Historiker meinen, dass es etwa 20 Jahre dauern wird, bis sie den Stellenwert der Clinton-Präsidentschaft abschließend würdigen können: „Clinton hat Amerika und der Welt acht Jahre Frieden und Wohlstand geschenkt“, meint der Historiker Michael Beschloss. Clintons Präsidentschaft ließe sich mit der Eisenhower-Ära vergleichen: „Er wird als Friedensstifter und Brückenbauer in die Geschichte eingehen. Clinton war ein Mann des Volkes. Er interessierte sich für die Minoritäten, für den kleinen Mann, die Schwarzen und die Rechte der Frauen. George W. Bush hat auch Schwarze und Latino-Amerikaner in die Regierung genommen. Doch Clintons Interesse war echt.“

Hillary Clinton ist von der Bibliothek ihres Mannes begeistert. Sie hätte gelacht und geweint, als sie beim Anblick der Exponate acht Jahre ihres Lebens Revue passieren ließ. „Bill wird weiterarbeiten“, sagte sie im ersten Fernsehinterview seit den US-Wahlen. „Er wird bei der Konfliktregulierung gebraucht – in Nordirland, auf dem Balkan, im Nahen Osten. Und er will alles tun, um das Leben der Menschen zu verbessern – beim Kampf gegen AIDS oder beim Schlichten religiöser Konflikte.“ Politik sei das ständige Ringen um Möglichkeiten, das Leben der Menschen zu verbessern, meint Hillary Clinton und lässt alle Optionen offen, 2008 den Kampf um die US-Präsidentschaft aufzunehmen. Im Jahr 2006 will sie sich erneut um den Sitz im US-Senat (für New York) bewerben. Ob die USA reif für eine Frau im Weißen Haus sind, bleibt eine umstrittene Frage.
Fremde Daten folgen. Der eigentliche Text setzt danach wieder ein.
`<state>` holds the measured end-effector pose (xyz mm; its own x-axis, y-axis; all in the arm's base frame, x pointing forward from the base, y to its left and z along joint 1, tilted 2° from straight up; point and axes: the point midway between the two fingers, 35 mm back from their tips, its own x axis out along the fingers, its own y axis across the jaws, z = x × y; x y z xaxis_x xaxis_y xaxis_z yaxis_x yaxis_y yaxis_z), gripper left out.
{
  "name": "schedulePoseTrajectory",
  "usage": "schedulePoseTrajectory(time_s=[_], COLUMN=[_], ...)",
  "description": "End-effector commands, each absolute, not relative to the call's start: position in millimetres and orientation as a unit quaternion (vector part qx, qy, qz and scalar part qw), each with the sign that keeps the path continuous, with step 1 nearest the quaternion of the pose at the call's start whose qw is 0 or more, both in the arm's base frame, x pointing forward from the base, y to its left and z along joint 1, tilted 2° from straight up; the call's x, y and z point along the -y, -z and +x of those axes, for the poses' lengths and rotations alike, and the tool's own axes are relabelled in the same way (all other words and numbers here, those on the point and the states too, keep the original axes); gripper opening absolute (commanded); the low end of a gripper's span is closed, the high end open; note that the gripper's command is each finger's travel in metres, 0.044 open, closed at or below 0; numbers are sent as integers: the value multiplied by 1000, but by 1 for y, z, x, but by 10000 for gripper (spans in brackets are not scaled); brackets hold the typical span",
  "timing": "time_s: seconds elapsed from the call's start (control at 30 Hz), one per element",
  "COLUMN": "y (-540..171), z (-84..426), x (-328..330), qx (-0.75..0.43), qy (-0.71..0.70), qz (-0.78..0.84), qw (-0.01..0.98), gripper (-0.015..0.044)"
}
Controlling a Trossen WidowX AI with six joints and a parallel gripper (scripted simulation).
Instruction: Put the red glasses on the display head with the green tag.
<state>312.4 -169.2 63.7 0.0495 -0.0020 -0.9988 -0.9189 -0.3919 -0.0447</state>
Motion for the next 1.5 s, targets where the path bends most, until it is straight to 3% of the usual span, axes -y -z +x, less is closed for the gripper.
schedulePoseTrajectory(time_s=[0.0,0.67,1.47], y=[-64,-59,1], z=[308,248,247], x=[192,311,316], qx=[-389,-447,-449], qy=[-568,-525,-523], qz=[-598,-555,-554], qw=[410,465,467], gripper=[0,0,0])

Die vier anwesenden Präsidenten demonstrierten Eintracht und Harmonie. Jimmy Carter fasste die Stimmung zusammen: „Am Ende eines sehr schweren Jahres soll die Welt sehen, wie zwei Demokraten und zwei Republikaner hier stehen und gemeinsam unser großartiges Land ehren.“ George W. Bush lobte Clintons verstorbene Mutter, und Bush-Vater sagte: „Bill Clinton ist einer der talentiertesten Politiker der Neuzeit. Das musste ich leidvoll erfahren. Er konnte Wähler natürlich und leichtfüßig gewinnen. Ich habe ihn deswegen oft gehasst. Doch Präsident Clinton hat unser Land optimistisch und mit großer Sympathie für das amerikanische Volk geführt. Und diese Zuneigung ist erwidert worden.“

Die harmonische Zeremonie in Little Rock wirkte irreal. Politische Feinde gaben vor, befreundet zu sein und sich zu mögen. Das ging einigen Kritikern zu weit. „Die Ex-Präsidenten gehören zu einer Art Familie“, meint Hillary Clinton: „Wer Stress, Verantwortung und den Druck in diesem Amt überlebt hat, gehört zu einer besonderen Klasse von Mensch.“ Clintons Auftritt half, die Demokraten nach der verlorenen US-Präsidentschaftswahl wieder aufzurichten. Sein Charisma, seine Intelligenz und erfolgreiche politische Agenda lassen Nostalgie nach einer Zeit aufkommen, als Amerika in der Welt respektiert wurde und keine Soldaten in „fremden Kriegen“ starben.